Recently I had the opportunity to speak to three groups of women about the importance of the Gospel. It was a privilege and a great opportunity, and as such I was eager for it to go well. I had prepared diligently for the message, and was looking forward to it. However, regardless of how much I prepare for these types of events, the reality of what I am doing always seems to strike me the morning that I will first present. The magnitude of the responsibility for teaching God’s Word is hard to escape.

So as I got ready to leave the house that morning I was praying for God to bless my time of teaching. I prayed that I would speak clearly and that I would be an effective communicator of His Truth. I wanted things to go well but even as I prayed I realized that my heart’s cry was off the mark. I wanted it to go well because I wanted it to be an effective time of learning and because I wanted to make sure I didn’t do anything to distract from what God was going to do in the lives of the women who were listening. However, I also wanted it to go well because I didn’t want to look like a fool. I wanted to present myself well because I wanted the people who were listening to think well of me.

As this recognition hit me, I realized that in order for God to be most glorified something may need to happen that would be outside of my carefully crafted plans. Perhaps I would fall on my face as I walked to the stage. Perhaps I would stutter and forget my place. Perhaps I would not do as good of job as the time and effort that I had dedicated would indicate. Any of these things could have happened – and God may have required them in order to accomplish something that was distinct from my plans but signifiant in His. I wasn’t sure how God could use any of these things but I knew that He could. And if He desired to do so, than I needed to be willing for that to happen.

This didn’t stop me from praying that the teaching time went well, but it certainly changed my definition of what that meant. Instead of being about whether I did a good job, it was about whether God accomplished what He wanted through it. It meant that whatever He wanted to have happen, I wanted that too. Even if it meant that there was a personal cost. Even if it meant sacrificing my carefully crafted expectations. I know that what He desired was far greater than what I did and first and foremost I wanted to serve Him.

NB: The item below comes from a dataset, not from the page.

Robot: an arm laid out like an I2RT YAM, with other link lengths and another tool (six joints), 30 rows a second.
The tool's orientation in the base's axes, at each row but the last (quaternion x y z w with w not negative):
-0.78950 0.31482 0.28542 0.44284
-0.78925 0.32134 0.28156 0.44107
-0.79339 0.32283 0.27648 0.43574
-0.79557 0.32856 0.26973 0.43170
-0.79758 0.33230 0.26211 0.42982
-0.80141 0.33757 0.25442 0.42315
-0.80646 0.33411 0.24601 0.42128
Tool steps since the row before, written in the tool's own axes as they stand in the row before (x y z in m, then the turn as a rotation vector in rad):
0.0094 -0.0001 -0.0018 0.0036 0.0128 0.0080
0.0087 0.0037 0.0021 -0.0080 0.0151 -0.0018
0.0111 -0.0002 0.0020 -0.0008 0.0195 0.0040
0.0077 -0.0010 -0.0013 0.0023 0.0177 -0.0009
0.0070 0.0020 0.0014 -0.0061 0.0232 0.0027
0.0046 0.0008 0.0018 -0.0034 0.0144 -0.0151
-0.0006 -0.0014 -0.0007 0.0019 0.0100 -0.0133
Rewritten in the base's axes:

It can be difficult to come to this place of surrender. Even though part of my teaching was on Galatians 1:10 where Paul discusses the importance of serving Christ and not man, it wasn’t until the morning I was to go on stage that I fully appreciated that in order for God’s purposes to be fulfilled, I may not come across looking as polished as I desired to be. We often state our willingness to make grand sacrifices for the sake of Christ, but fail to realize that more often we are called to the daily sacrifices of our reputation, our comfort and our convenience in order to serve His purposes rather than our own. May we be increasingly be willing to make these sacrifices, knowing that what He has designed is greater than what we could. May we, like John the Baptist say “He must increase, but I must decrease”(Jn. 3:30) as we desire whatever He wills.